Lesson 3: Probiotic Foods and Drinks

probiotic foods and drinks

how to incorporate probiotic foods & drinks

There isn’t an established guideline for how many probiotic foods to consume daily. It’s commonly suggested that you keep your probiotic intake under 20 billion CFUs daily. This includes any probiotic supplements, foods, and drinks. The probiotic content in cultured foods varies greatly. For reference, 1 cup of cultured vegetables such as sauerkraut has approx. 3 billion CFUs (colony forming units). 

  • The key is to start small: 1-3 tsp. of cultured vegetables with a meal or 1 oz. of your favorite probiotic liquid is a good place to start for kids.
  • Don’t be surprised by die off: As the bad guys (candida, pathogenic bacteria and parasites) die and leave the body they produce toxins. These toxins may cause minor symptoms such as digestive pain, gas, bloating, headaches, flu-like symptoms and skin eruptions.
  • As your body gets used to fermented foods and drinks, you can start to add 1 additional serving at a time.

how to sneak in gut healthy foods

Berries! Kids love berries. Purchase a variety of colored berries.

Make overnight oats: Don’t always cook your oats. Make your kids overnight oats. 

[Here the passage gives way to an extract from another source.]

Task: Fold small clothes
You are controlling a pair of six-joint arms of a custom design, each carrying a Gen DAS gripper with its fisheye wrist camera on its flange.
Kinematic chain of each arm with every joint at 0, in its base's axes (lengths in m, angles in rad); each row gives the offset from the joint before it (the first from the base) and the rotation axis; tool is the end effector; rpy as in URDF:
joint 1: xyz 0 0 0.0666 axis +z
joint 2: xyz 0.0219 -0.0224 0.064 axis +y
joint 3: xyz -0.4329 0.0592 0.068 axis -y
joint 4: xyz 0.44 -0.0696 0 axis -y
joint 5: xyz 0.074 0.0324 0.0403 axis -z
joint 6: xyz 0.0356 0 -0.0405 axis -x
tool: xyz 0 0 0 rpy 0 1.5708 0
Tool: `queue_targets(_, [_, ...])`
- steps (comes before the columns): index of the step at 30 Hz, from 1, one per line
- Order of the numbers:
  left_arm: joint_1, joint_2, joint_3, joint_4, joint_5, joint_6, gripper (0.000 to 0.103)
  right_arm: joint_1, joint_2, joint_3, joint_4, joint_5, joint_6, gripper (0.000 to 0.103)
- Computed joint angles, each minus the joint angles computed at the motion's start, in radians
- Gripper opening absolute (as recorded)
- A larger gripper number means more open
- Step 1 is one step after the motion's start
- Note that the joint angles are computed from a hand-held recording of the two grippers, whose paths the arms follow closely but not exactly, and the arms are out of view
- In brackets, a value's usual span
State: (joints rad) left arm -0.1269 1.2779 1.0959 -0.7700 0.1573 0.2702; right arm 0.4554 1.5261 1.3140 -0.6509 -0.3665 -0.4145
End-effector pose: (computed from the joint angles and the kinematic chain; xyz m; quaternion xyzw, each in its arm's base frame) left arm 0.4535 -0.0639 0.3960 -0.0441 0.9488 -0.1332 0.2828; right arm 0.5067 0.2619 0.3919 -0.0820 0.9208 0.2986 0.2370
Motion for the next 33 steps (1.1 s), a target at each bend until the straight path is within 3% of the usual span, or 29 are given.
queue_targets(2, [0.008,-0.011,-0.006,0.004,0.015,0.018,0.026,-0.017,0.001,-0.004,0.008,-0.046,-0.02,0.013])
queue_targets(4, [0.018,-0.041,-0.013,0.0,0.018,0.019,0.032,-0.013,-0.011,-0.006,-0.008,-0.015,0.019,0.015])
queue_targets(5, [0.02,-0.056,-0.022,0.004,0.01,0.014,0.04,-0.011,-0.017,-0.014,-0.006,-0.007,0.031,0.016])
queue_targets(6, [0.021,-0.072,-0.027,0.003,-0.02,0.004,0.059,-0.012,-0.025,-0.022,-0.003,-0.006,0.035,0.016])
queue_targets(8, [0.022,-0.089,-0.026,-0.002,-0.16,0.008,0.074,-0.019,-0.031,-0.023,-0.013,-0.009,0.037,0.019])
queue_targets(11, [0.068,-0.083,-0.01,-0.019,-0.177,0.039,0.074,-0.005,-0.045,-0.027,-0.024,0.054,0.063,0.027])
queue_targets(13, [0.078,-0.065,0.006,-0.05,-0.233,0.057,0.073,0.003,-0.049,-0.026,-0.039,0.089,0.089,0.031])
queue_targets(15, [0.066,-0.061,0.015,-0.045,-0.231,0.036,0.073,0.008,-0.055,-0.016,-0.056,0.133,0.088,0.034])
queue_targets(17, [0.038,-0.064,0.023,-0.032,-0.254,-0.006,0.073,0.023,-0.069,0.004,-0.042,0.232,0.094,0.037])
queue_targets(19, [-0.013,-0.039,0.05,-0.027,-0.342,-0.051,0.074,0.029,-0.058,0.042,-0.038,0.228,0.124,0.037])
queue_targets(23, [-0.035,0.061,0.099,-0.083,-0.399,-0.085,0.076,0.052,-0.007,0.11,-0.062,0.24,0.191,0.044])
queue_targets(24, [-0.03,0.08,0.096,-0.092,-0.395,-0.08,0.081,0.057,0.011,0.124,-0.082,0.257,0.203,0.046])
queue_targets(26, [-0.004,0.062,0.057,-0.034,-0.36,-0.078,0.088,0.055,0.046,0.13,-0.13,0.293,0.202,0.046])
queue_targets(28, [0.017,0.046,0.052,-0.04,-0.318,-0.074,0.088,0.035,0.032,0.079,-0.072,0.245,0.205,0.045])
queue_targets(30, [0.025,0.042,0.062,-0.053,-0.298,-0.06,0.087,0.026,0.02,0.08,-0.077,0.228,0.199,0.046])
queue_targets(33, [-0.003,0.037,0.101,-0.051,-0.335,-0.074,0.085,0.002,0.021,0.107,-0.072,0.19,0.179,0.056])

Have some meat-less days. Meatless Monday is the perfect opportunity to sneak in some fiber. A few easy meat substitutes would be quinoa burgers, quinoa stuffed sweet potatoes, or meat-less chili.

Make homemade green banana and strawberry ice cream. Blend 2 green bananas, 1 cup of frozen strawberries, 1 tablespoon of 100% pure maple syrup and ¼ teaspoon vanilla extract.

Power up your kid’s smoothies. Add flax, chia or hemp seeds, green powders or veggies.

Serve 1 tsp. of cultured veggies or yogurt with meals: Kids like the sour taste so give cultured veggies a try! You can also serve low-sugar yogurt with real cultures or add a probiotic powder to your child’s juice or smoothies.

Toss a few dandelion greens in with your child’s salad.